Darstellerisch kann man wenig meckern. Die Figuren sind zu weiten Teilen wenig komplex und wirken wie aus dem Kosinki Lehrbuch. Super maskulin, mit dem Herz am rechten Fleck, dazwischen ein paar freie Oberkörper vor Sonnenuntergängen, eine taffe Dame fehlt auch nicht, echte Männerfreundschaften und die Rivalität zweier Generationen, die am Ende aber zu Freunden werden. Das findet man ebenfalls in all seinen Filmen, funktioniert hier aber wieder und ist auch in keinem Punkt, der oben genannt ist, negativ gemeint. Brad Pitt ersetzt den Tom Cruise, bringt aber das nötige Charisma mit. Damson Idris ersetzt Milles Teller. Kerry Condon kommt der Part der taffen Dame zu, den sie aber wieder hervorragend ausfüllt (allgemein muss ich hier mal anmerken, dass Condon einfach viel zu selten gewürdigt wird) und Javier Bardem hat einfach eine verdammt starke Aura und Ausstrahlung in all seinen Rollen. So mal er hier in seinen schicken Anzügen einfach verdammt se*y ist.. gut aussieht. Am ehesten muss man wenn kritisieren, dass das Verhalten der beiden Protagonisten es sehr lange schwierig macht mit ihnen zu sympathisieren.
„F1“ erreicht zwar nicht die Klasse eines „Le Mans 66“, dafür fehlt es an Drama und spannenden Figuren, ist aber (mal wieder) ein großartiger visueller und auditiver Rausch, wie man ihn von Joseph Kosinski erwartet hat.

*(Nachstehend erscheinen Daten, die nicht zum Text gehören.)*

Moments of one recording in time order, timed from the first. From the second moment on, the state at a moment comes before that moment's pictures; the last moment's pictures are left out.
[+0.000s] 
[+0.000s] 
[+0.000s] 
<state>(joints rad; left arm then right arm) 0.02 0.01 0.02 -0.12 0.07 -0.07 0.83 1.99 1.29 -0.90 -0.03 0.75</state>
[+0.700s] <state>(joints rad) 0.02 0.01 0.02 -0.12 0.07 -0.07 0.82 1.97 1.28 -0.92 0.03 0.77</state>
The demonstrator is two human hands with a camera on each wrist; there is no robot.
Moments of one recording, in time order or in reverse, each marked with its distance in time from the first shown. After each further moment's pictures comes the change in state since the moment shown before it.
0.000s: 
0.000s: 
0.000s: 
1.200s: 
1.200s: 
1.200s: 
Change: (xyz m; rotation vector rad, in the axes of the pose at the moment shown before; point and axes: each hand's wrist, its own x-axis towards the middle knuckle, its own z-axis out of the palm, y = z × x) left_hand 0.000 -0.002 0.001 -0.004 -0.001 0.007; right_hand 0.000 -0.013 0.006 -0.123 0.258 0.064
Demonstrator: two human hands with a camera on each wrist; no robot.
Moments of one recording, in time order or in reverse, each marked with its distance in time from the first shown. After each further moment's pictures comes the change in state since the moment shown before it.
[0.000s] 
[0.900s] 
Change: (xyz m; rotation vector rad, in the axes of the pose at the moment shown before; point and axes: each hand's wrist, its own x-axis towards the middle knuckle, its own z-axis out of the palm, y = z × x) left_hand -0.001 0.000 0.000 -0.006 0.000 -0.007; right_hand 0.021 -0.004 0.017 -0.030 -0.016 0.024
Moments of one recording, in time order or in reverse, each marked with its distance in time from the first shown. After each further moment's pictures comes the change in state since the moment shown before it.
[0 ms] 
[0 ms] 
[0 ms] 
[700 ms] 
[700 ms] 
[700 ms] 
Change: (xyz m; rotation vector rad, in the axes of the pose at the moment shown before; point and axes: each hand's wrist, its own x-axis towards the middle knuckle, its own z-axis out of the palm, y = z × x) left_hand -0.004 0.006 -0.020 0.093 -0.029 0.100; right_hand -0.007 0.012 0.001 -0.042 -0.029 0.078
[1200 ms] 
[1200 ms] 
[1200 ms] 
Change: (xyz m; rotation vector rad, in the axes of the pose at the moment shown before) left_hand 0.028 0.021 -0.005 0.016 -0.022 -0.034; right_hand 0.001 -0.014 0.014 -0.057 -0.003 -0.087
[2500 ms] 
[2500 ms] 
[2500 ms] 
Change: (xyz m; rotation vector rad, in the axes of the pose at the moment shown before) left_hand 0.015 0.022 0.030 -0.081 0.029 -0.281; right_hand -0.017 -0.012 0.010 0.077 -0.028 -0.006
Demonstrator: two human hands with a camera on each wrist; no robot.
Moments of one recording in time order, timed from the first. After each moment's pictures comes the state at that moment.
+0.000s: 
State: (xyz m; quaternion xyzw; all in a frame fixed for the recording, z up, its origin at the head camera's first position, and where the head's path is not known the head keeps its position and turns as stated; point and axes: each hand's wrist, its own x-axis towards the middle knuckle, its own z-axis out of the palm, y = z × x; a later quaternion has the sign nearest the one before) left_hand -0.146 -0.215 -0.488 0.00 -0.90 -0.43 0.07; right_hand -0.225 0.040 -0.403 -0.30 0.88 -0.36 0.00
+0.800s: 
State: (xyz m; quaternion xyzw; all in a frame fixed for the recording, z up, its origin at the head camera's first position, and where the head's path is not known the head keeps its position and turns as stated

Die Handlung ist zwar im Grunde die selbe wie „Top Gun: Maverick“ funktioniert aber. Trotz all der Schwächen machen die Rennszenen, die das Herzstück sind, einfach extrem viel Spaß und ich konnte mich über zwei Stunden an stylishen Bildern erfreuen, die man zwischen all den CGI Orgien, so nicht mehr für Verständlich sehen darf.